PROBLEM DESCRIPTION: Find the word "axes" in the records and copy every line where it occurs.

RECORDS SHOWN:
Segment Open
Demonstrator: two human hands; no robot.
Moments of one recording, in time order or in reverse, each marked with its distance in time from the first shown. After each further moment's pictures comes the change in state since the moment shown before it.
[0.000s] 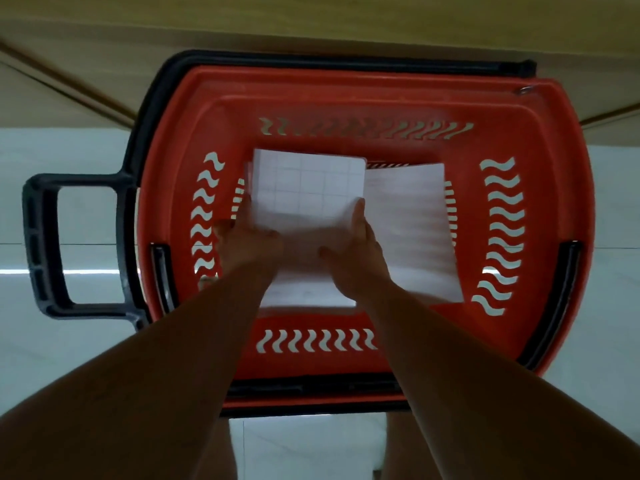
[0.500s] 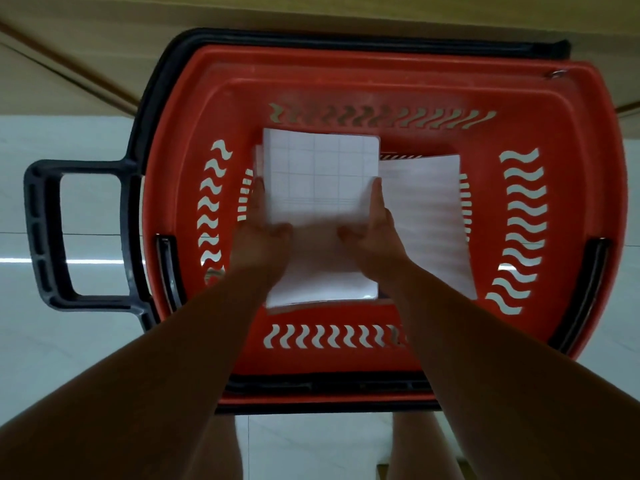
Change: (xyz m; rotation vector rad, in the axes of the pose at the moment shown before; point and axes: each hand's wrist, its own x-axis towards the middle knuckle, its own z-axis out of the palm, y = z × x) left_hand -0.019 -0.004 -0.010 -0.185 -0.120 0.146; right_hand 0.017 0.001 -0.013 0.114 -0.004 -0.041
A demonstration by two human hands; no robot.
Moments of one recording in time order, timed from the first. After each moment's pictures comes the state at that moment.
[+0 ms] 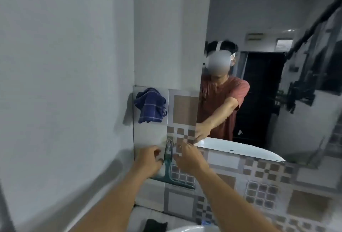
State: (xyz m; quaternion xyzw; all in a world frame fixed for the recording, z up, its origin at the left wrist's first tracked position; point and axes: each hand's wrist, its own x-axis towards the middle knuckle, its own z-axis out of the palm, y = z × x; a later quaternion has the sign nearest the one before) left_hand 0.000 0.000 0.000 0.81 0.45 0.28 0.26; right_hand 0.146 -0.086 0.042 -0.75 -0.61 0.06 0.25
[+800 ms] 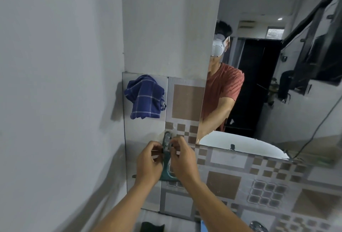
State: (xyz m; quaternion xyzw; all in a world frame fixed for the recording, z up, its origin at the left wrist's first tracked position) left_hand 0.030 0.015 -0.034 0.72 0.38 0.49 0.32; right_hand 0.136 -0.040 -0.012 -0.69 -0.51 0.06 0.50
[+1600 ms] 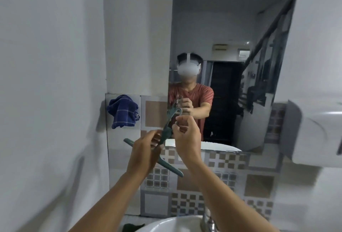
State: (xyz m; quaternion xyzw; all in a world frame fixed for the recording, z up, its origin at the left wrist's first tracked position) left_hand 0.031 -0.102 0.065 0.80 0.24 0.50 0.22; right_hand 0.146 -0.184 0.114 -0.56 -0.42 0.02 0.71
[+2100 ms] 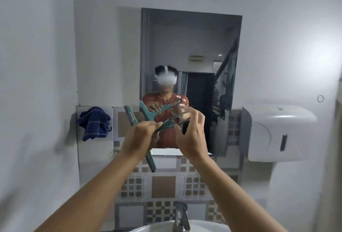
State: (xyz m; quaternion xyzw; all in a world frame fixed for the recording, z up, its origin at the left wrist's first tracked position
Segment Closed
WRITTEN RESPONSE:
Change: (xyz m; rotation vector rad, in the axes of the pose at the moment shown before; point and axes: each hand's wrist, its own x-axis towards the middle knuckle, its own z-axis out of the palm, y = z × x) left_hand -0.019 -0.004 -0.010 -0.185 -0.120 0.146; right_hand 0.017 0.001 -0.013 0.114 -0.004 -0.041
State: (xyz m; quaternion xyzw; all in a world frame fixed for the recording, z up, its origin at the left wrist's first tracked position; point and axes: each hand's wrist, its own x-axis towards the middle knuckle, its own z-axis out of the palm, y = z × x; a later quaternion has the sign nearest the one before) left_hand 0.000 0.000 0.000 0.81 0.45 0.28 0.26; right_hand 0.146 -0.086 0.042 -0.75 -0.61 0.06 0.25

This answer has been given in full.